2. In spleen active multiplication of M. lepraemurium occurred 3 months after inoculation, but until then there was no indication of such multiplication of M. lepraemurium observed in this organ.

3. It appeared that development of granulomas in the spleen was directly related to the phenomenon of splenomegaly. The granulomas consisted of aggregated masses of typical macrophages in which active multiplication of M. lepraemurium did occur.

4. Development of splenomegaly preceded active multiplication of M. lepraemurium in the spleen, and cultures of spleen macrophages made 4 months after inoculation exhibited significant proliferative activity in the tissue culture.

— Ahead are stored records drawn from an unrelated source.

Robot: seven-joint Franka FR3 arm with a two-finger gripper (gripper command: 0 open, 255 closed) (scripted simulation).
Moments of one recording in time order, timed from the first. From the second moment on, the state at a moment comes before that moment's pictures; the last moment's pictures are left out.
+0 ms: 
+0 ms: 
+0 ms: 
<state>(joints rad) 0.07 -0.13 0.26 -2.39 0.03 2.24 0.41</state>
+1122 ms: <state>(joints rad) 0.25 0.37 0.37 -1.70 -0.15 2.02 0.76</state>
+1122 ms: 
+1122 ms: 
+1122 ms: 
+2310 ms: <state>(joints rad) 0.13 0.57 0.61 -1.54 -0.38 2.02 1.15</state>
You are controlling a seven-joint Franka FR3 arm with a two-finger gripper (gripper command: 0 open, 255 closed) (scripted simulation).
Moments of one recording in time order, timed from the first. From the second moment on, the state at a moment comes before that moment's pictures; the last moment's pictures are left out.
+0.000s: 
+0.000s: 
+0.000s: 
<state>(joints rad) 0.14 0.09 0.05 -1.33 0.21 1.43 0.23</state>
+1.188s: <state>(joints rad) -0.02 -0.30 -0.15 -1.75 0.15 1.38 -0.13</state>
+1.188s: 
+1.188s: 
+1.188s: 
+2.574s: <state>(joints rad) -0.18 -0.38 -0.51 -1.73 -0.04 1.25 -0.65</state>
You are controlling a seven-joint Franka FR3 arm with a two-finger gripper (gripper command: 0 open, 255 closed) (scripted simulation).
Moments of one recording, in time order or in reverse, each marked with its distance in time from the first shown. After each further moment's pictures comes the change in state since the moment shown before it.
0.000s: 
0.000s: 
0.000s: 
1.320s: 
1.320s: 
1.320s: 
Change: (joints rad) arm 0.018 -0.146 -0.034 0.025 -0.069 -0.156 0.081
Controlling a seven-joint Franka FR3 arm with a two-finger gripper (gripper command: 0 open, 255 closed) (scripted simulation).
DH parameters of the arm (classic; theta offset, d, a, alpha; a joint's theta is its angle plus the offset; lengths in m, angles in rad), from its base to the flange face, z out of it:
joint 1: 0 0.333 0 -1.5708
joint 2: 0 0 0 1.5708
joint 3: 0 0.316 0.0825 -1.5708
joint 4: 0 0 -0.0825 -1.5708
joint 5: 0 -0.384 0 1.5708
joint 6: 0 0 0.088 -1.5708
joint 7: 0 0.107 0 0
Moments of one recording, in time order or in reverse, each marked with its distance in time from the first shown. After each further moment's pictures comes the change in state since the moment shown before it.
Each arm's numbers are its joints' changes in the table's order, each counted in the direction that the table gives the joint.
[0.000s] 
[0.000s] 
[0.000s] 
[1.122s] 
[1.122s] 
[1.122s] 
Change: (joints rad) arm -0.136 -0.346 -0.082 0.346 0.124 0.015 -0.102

5. Infection of bone marrow cells was established very early and the extent of bone marrow involvement progressed steadily during the course of infection for 5 months. Nevertheless, bacillemia, in the form of either free acid-fast bacillus in

peripheral blood smear or acid-fast bacillus harboring moncoytic cells, were observed 3 months after intraperitoneal inoculation.

6. Certain differences were noted in the occurrence of leprotic lesions, the rate of their progresses, and the extent of multiplication of M.lepraemurium in liver, mesentery and mesenteric lymph nodes, thymus and axillary and inguinal lymph nodes. However, in later stages of the infection extensive developments of characteristic granulomas together with active multiplication of M. lepraemurium within the granulomas became manifest in all of the organs examined.